The Apple counterfactual is the painful one. Jobs once held something like 11% to 20% of Apple before he sold in 1985. Apple is now worth north of $3 trillion. Even a conservative slice of that would dwarf the fortunes of every name currently at the top of the billionaires list, which means the richest person in modern history may have quietly sold his ticket in a moment of anger four decades ago.
But both scenarios miss the obvious. Jobs has been gone since 2011. Whatever those shares are worth now, the fortune is no longer his. It belongs to the person he left it to, and she has done something genuinely unusual with it.
Who inherited the billion fortune: Laurene
The inherited wealth did not vanish when Jobs died. It changed owners and picked up a mission along the way. His widow, Laurene Powell Jobs, inherited the estate, and because of the unlimited marital deduction the transfer carried no federal estate tax. The Disney and Apple shares moved into the Jobs family trust she controls.
Laurene Powell Jobs's net worth today
Laurene Powell Jobs is now one of the richest women alive, full stop. Forbes had her at $15.6 billion in 2025, 136th in the world. She was richer still back in 2017, near $20 billion, before she sold off roughly half her Disney stake. Meanwhile the Apple shares she held onto just kept climbing as the company barreled past one trillion dollars and then several, so the estate is worth far more now than the $7 billion it stood for in 2011. No estate tax touched any of it, by the way. The unlimited marital deduction handled that when the shares passed to her through the family trust.
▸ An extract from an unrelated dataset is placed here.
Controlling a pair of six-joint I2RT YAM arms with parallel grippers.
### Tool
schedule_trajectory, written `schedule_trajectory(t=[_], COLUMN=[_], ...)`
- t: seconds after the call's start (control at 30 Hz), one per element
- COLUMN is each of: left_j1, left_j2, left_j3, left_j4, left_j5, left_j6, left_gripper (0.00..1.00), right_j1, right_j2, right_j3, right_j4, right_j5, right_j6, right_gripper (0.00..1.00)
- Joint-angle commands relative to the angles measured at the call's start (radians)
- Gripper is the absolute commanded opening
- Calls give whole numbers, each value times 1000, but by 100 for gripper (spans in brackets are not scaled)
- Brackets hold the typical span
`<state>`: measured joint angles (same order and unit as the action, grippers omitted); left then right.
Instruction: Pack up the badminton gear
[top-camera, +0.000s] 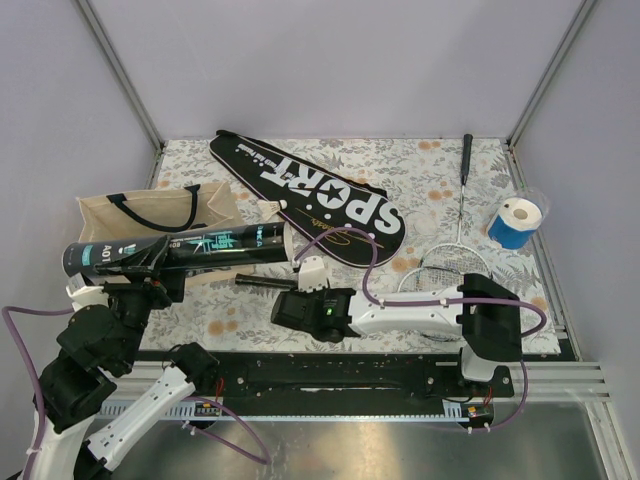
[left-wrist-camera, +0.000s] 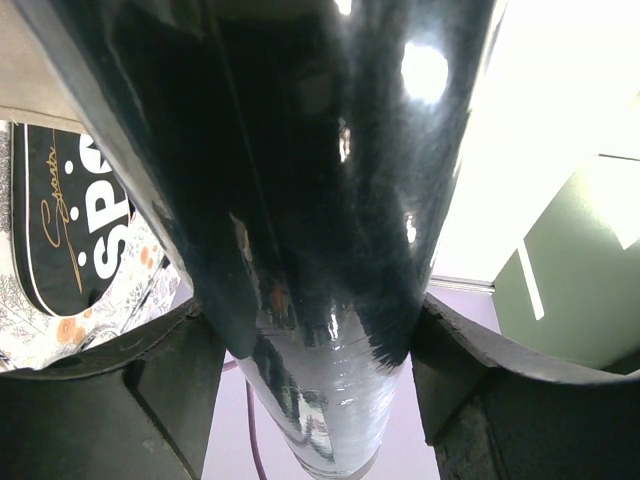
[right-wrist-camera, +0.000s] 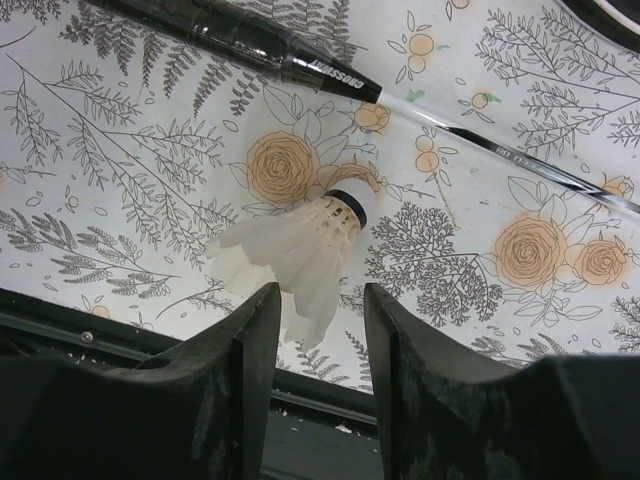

She runs the money through Emerson Collective, which she started in 2004 and deliberately built as an LLC rather than a foundation, so it can bankroll startups, newsrooms, and political causes a normal charity could never go near.
The pledge to give it all away (with an asterisk)
And she has been loud about giving it away. Laurene says the fortune will basically end with her, that her kids should not count on a dynasty, which echoes Jobs's own allergy to inherited money. Her Waverley Street Foundation put $3.5 billion toward climate work in 2021. Admirable, genuinely. Here is the asterisk, though. ProPublica has reported that hundreds of millions quietly moved into trusts benefiting the family while sidestepping a tax bill somewhere near $200 million. Give-it-away idealism and ruthless estate planning, it turns out, get along just fine.
Steve Jobs's four children, including Eve Jobs
The heirs got a head start rather than a handout. Jobs had four children. Lisa Brennan-Jobs, born in 1978 to Chrisann Brennan, is a writer whose memoir Small Fry described a complicated relationship with her father. Reed, the eldest with Laurene, runs a venture firm called Yosemite that funds cancer research and has raised over $200 million. Erin keeps a low profile and works in design and ceramics. Eve Jobs, the youngest, graduated from Stanford, competes as an elite show-jumping equestrian, models for major fashion houses, and recently married Olympic gold medalist Harry Charles. None of them is positioned to inherit a ten-figure fortune — by their parents' explicit design.
The honest bottom line on his net worth
So what was the Steve Jobs net worth, really? There are two true answers. About $7 billion the day he died — most of it Disney, not Apple. And, in a longer sense, a fortune that became someone else's project entirely. The lesson underneath the numbers is the one Jobs lived: he optimized for control and for the work, not for the size of his own stake, which is exactly why he never topped the rich list and never seemed to mind. Does a fortune designed to end with its steward still count as wealth, or as something closer to a loan?